* [PROBLEM DETAILS] Your task is to retype every entry exactly, omitting nothing.

[Excerpts from a dataset]
***

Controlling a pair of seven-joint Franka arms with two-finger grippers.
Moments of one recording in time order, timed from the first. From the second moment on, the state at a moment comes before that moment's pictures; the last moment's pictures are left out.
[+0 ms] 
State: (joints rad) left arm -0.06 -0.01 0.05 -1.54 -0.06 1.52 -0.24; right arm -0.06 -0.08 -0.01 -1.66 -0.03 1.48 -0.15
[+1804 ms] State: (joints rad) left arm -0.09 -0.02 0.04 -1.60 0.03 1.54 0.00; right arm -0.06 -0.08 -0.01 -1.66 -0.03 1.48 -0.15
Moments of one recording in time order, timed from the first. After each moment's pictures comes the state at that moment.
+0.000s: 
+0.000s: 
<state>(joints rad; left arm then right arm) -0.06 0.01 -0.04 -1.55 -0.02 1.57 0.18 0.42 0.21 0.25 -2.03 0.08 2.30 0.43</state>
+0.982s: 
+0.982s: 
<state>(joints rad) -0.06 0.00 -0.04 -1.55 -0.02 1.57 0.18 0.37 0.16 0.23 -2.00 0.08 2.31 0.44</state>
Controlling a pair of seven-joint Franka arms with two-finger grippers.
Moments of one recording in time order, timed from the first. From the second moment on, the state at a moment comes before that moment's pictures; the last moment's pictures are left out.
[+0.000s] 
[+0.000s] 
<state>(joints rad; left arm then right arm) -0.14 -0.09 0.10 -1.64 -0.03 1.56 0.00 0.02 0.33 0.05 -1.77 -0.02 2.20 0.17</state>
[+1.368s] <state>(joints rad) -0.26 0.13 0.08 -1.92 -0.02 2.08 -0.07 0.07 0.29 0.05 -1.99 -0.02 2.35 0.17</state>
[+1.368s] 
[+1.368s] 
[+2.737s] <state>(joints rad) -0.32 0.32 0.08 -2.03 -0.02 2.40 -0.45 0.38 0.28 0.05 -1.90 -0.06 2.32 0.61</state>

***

* [RESULT OF THIS TASK]
Controlling a pair of seven-joint Franka arms with two-finger grippers.
Moments of one recording in time order, timed from the first. From the second moment on, the state at a moment comes before that moment's pictures; the last moment's pictures are left out.
[+0 ms] 
State: (joints rad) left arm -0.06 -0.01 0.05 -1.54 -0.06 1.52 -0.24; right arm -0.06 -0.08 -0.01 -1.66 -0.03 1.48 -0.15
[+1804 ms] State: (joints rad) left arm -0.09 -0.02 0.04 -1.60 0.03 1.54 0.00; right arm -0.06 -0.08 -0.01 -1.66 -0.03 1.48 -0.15
Moments of one recording in time order, timed from the first. After each moment's pictures comes the state at that moment.
+0.000s: 
+0.000s: 
<state>(joints rad; left arm then right arm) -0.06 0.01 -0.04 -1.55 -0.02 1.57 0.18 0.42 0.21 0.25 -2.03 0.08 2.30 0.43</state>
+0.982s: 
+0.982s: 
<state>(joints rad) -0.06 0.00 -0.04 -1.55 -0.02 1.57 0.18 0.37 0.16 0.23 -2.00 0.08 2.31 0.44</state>
Controlling a pair of seven-joint Franka arms with two-finger grippers.
Moments of one recording in time order, timed from the first. From the second moment on, the state at a moment comes before that moment's pictures; the last moment's pictures are left out.
[+0.000s] 
[+0.000s] 
<state>(joints rad; left arm then right arm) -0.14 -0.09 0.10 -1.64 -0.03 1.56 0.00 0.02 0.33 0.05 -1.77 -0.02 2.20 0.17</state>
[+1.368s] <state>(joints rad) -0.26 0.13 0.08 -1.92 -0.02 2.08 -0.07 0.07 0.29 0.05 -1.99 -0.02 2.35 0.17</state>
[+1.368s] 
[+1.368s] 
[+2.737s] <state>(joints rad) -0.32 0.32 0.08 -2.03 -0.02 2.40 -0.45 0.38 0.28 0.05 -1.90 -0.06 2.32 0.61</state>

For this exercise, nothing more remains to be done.